DATASET RECORDS:
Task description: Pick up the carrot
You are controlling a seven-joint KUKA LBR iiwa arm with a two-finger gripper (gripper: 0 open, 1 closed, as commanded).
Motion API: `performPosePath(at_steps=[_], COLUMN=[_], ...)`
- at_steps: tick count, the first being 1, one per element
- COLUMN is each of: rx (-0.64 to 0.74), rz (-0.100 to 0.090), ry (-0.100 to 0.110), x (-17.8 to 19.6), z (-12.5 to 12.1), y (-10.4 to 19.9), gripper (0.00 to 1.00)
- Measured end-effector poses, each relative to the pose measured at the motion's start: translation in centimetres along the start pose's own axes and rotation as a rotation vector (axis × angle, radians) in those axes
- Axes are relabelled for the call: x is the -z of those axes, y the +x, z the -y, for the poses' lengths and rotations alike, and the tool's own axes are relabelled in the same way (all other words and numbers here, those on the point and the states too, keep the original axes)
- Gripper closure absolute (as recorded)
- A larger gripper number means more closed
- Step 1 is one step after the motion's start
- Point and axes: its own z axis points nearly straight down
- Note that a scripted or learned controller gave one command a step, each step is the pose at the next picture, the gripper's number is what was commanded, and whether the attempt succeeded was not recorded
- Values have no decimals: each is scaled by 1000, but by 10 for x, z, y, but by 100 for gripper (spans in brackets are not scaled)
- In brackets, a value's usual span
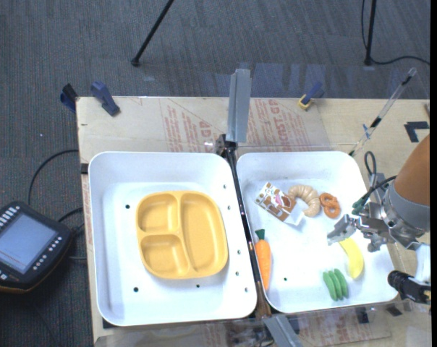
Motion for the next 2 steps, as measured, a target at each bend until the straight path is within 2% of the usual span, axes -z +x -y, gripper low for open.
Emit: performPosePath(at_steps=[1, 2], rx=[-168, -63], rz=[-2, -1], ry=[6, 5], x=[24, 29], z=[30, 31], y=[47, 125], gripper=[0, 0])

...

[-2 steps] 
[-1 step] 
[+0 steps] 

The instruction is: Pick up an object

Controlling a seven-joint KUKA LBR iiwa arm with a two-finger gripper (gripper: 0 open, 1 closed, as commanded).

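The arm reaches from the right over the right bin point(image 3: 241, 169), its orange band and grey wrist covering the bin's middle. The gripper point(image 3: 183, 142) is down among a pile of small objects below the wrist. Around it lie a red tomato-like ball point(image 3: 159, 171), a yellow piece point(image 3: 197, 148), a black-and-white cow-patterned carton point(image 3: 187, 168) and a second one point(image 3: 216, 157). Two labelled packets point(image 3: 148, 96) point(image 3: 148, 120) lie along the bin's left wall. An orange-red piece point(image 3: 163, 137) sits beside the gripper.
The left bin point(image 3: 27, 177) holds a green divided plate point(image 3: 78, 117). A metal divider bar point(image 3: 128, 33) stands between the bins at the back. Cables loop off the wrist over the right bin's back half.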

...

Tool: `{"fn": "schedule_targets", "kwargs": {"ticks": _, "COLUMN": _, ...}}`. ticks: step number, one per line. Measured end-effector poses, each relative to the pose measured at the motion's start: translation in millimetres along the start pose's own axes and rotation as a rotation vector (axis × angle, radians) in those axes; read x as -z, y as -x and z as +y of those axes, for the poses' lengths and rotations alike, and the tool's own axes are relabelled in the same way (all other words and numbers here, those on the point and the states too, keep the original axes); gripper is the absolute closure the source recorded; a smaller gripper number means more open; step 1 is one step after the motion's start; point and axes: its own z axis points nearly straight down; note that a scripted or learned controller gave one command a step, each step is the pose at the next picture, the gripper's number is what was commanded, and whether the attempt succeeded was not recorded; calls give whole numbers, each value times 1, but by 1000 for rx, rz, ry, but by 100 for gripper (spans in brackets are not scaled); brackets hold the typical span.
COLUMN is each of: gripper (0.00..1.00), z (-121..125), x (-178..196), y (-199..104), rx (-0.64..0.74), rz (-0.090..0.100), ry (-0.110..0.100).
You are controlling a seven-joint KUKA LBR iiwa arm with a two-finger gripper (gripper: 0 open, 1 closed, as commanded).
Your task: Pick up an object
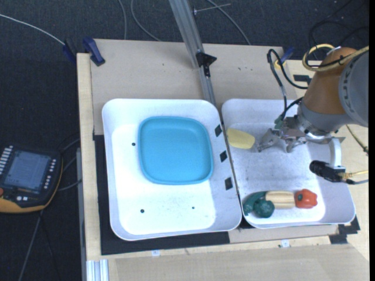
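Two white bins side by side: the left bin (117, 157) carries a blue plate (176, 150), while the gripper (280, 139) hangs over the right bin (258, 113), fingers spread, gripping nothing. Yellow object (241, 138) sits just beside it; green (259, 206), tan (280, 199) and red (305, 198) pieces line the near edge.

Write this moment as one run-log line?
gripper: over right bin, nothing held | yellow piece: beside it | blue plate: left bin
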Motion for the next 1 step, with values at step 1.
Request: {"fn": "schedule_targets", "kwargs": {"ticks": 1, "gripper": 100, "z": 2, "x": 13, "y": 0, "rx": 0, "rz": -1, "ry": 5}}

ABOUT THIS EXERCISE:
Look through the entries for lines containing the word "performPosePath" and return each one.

YOUR SOLUTION:
Motion API: `performPosePath(at_steps=[_], COLUMN=[_], ...)`
Emit: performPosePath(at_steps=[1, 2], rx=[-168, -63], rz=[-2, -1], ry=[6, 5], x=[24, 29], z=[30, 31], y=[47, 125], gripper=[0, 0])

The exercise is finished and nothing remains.